Ощущения ее ласковых прикосновений, нежных, податливых губ и тихих вздохов отключили разум окончательно. Обнимать, целовать, ласкать и сводить с ума своими прикосновениями, раз за разом наслаждаясь тихими стонами – все это впервые в жизни стало для меня приятней самого секса, который раньше был механически заученным действием. В каждом движении и каждом взгляде так и хотелось кричать: моя. Моя и только моя, Влада. Хотелось любить эту девчонку до бесконечности и подарить всего себя. Стать с ней еще ближе. Максимально близко! Целовать каждый приятный глазу изгиб, обнимать, исследовать руками каждый миллиметр ее идеального тела, пропадать вместе с ней и подарить небывалое наслаждение. Показать, какой она – любовь – может быть космической.

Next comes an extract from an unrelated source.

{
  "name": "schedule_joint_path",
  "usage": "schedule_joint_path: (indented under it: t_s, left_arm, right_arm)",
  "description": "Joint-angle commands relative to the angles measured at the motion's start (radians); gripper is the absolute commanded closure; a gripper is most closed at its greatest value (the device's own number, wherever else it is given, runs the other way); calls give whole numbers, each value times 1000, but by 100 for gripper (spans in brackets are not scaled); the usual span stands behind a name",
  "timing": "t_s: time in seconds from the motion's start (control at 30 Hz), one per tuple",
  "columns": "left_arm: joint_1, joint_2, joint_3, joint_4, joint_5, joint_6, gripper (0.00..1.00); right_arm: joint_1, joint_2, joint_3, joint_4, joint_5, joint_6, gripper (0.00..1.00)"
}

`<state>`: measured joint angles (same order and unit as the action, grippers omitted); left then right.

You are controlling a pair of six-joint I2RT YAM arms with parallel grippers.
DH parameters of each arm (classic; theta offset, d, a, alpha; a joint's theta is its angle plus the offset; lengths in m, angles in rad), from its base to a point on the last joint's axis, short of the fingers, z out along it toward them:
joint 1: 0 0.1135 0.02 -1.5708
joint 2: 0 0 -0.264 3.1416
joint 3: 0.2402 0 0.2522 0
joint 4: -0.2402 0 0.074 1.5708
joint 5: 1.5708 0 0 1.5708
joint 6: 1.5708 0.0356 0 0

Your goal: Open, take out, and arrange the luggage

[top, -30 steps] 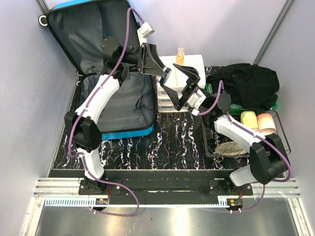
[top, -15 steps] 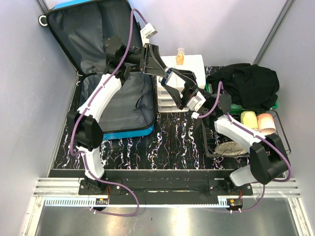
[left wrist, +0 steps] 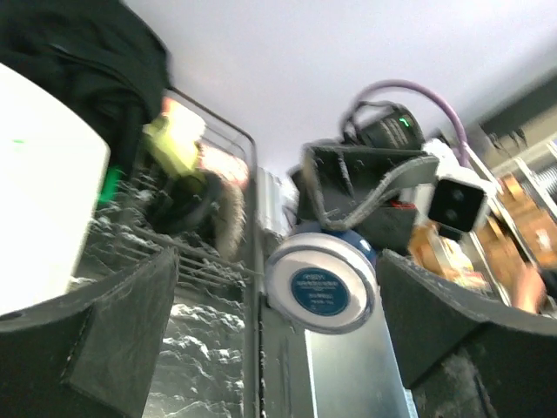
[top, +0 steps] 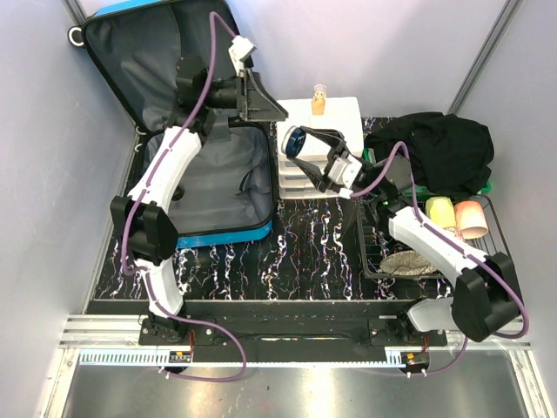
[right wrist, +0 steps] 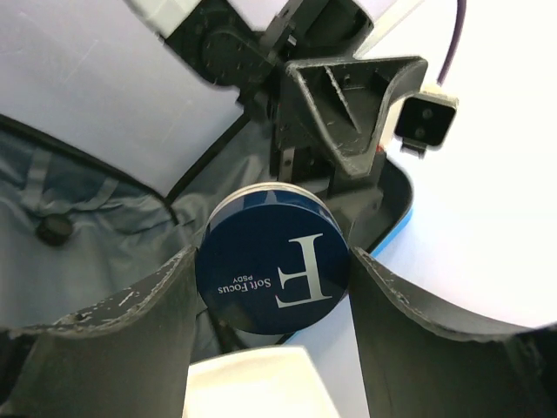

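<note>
The luggage [top: 204, 178] lies open at the back left, its blue rim around grey lining [right wrist: 78, 235] and its lid [top: 130, 52] propped against the wall. A round dark-blue jar [top: 296, 141] hangs over the white organiser, gripped at its sides by my right gripper [top: 300, 143]. The right wrist view shows the jar's lid [right wrist: 271, 270] wedged between both fingers of that gripper [right wrist: 271, 280]. My left gripper [top: 268, 106] stands open above the luggage's right edge, apart from the jar. The left wrist view shows the jar's white base [left wrist: 321, 287] beyond the spread left gripper [left wrist: 278, 300].
A white three-drawer organiser [top: 335, 111] stands in the middle with a small bottle [top: 319, 100] on top. A black garment [top: 435, 152] lies over a green tray [top: 485, 185] at the right. A wire basket [top: 363, 248] holds a yellow cup [top: 439, 212] and a pink cup [top: 470, 216].
My left gripper has opened, let go of the jar and drawn back up and left. The right gripper has closed on the jar and now holds it alone.
</note>
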<state>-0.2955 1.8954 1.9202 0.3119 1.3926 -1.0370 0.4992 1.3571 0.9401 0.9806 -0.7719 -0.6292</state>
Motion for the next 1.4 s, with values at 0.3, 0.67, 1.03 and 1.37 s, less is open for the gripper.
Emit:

И Влада отвечала. На все мои движения, на все поцелуи отвечала так жарко и пылко, что сомнения в правильности моих действий растворились с первым же ее вздохом, когда мои губы коснулись ее идеальной груди. Когда руки пробрались к резинке трусиков, а с моих губ сорвался рык от того, как это было чертовски приятно.
Смелая, упрямая, капризная, такая честная и чистая непорочная душа, которая, однажды ворвавшись в мою жизнь со своим “дядя Паша”, перевернула ее с ног на голову. Раз и навсегда отвоевала себе огромное место в моем сердце и подарила мне свое. Моя рыжеволосая егоза Рыбкина.